### Task requirements
Leaving the pictures aside, reproduce the data in full and word for word.
_____
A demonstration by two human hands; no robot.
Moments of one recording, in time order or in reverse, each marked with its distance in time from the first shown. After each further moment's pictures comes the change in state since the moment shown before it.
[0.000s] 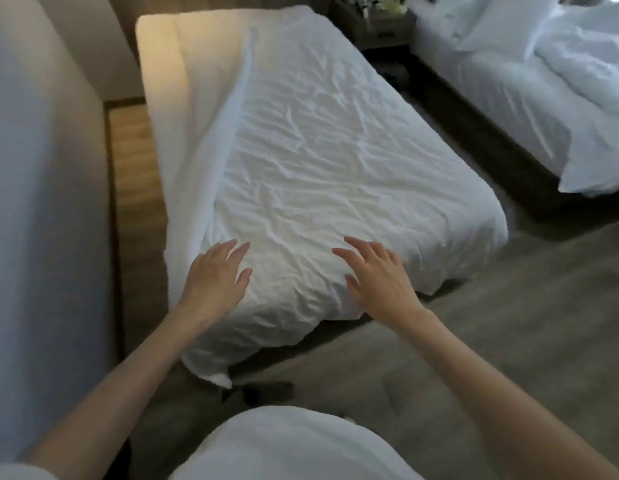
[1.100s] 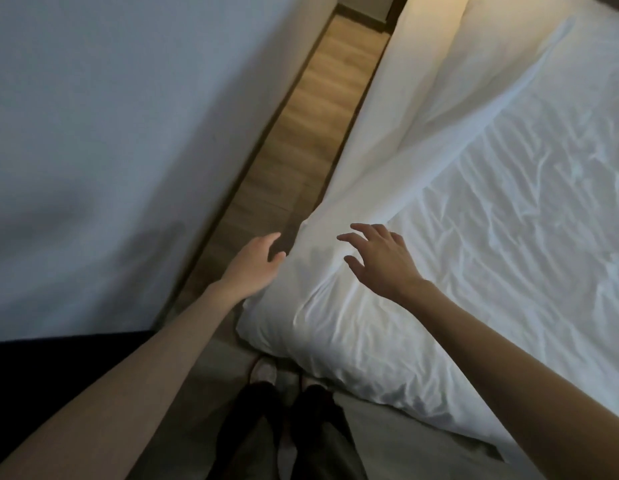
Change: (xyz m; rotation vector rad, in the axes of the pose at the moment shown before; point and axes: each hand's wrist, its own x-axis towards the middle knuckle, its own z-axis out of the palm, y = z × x) left_hand 0.044 -0.278 0.071 -0.734 0.023 -0.779; right_hand 0.320 -0.241 0.169 -0.172 -0.412 -0.641
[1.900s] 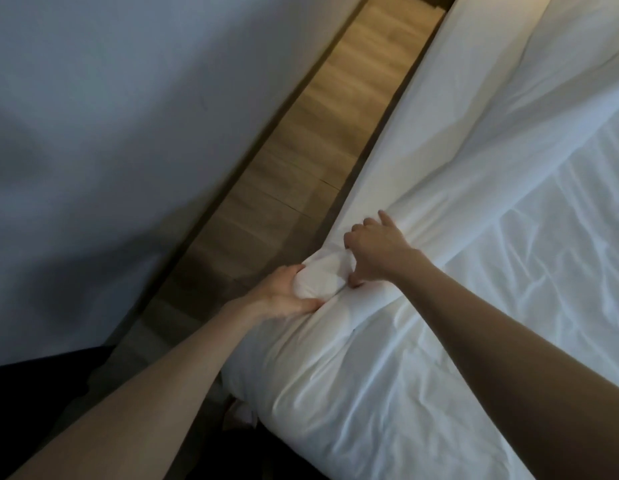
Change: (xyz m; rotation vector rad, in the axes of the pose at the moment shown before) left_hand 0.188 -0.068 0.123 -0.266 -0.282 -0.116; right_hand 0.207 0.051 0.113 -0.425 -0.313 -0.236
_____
### Response to this exercise
A demonstration by two human hands; no robot.
Moments of one recording, in time order or in reverse, each marked with its distance in time from the first shown. After each further moment's pictures comes the change in state since the moment shown before it.
[0.000s] 
[1.100s] 
Change: (xyz m; rotation vector rad, in the axes of the pose at the moment shown before; point and axes: each hand's wrist, its own x-axis towards the middle knuckle, its own z-axis out of the palm, y = z × x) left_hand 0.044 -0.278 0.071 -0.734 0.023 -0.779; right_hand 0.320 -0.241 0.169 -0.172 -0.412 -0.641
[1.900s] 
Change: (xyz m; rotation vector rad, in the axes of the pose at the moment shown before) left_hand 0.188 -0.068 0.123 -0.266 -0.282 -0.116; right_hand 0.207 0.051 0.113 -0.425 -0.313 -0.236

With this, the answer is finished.